Was bedeutet dies für Unternehmen hinsichtlich steuerlicher Aspekte?

Die Entscheidung des Hessischen Finanzgerichts hat erhebliche Auswirkungen auf Unternehmen. Es ist wichtig, klare Vereinbarungen über die Nutzung von betrieblichen Fahrzeugen zu treffen und diese Vereinbarungen durch entsprechende Maßnahmen zu überwachen. Andernfalls kann das Finanzamt von einer Privatnutzung ausgehen und entsprechende Steuerfolgen daraus ableiten. Dazu kann neben der Erstellung einer konkreten Fuhrparkordnung auch ein elektronischer Nachweis in Form von Fahrtenbüchern führen.
Unternehmen sollten daher sicherstellen, dass betriebliche Fahrzeuge ausschließlich betrieblich genutzt werden. Dies kann durch die Führung eines Fahrtenbuchs, die Implementierung von Kontrollmechanismen und die regelmäßige Überprüfung der Fahrzeugnutzung erreicht werden. Zudem sollten Unternehmen klare Vereinbarungen mit ihren Gesellschafter-Geschäftsführern treffen und diese Vereinbarungen durchsetzen.
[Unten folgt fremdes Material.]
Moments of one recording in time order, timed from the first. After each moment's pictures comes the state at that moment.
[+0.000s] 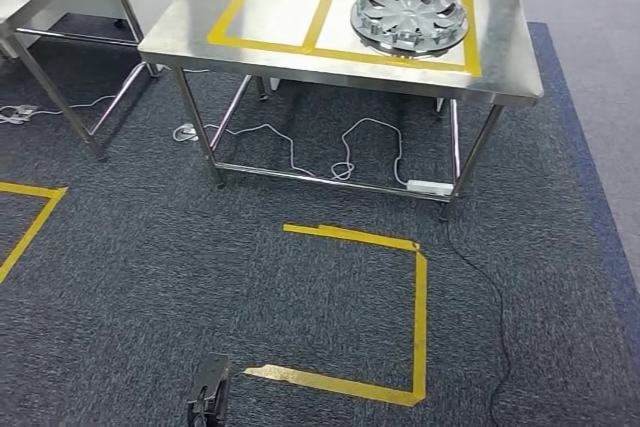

Welche Nachteile hat die fehlerhafte oder nicht ausreichende Führung von Fahrtenbücher für die Unternehmen?

Neben den bereits dargestellten Nachteilen muss das Unternehmen in diesem Fall möglicherweise nachträgliche Steuerzahlungen leisten, einschließlich der Steuern auf die verdeckte Gewinnausschüttung sowie Zinsen. Ergänzend dazu können die Kosten für den Pkw in dieser Konstellation nicht vollständig als betriebliche Ausgaben anerkannt werden, was zu einer Erhöhung der steuerpflichtigen Gewinne führen kann.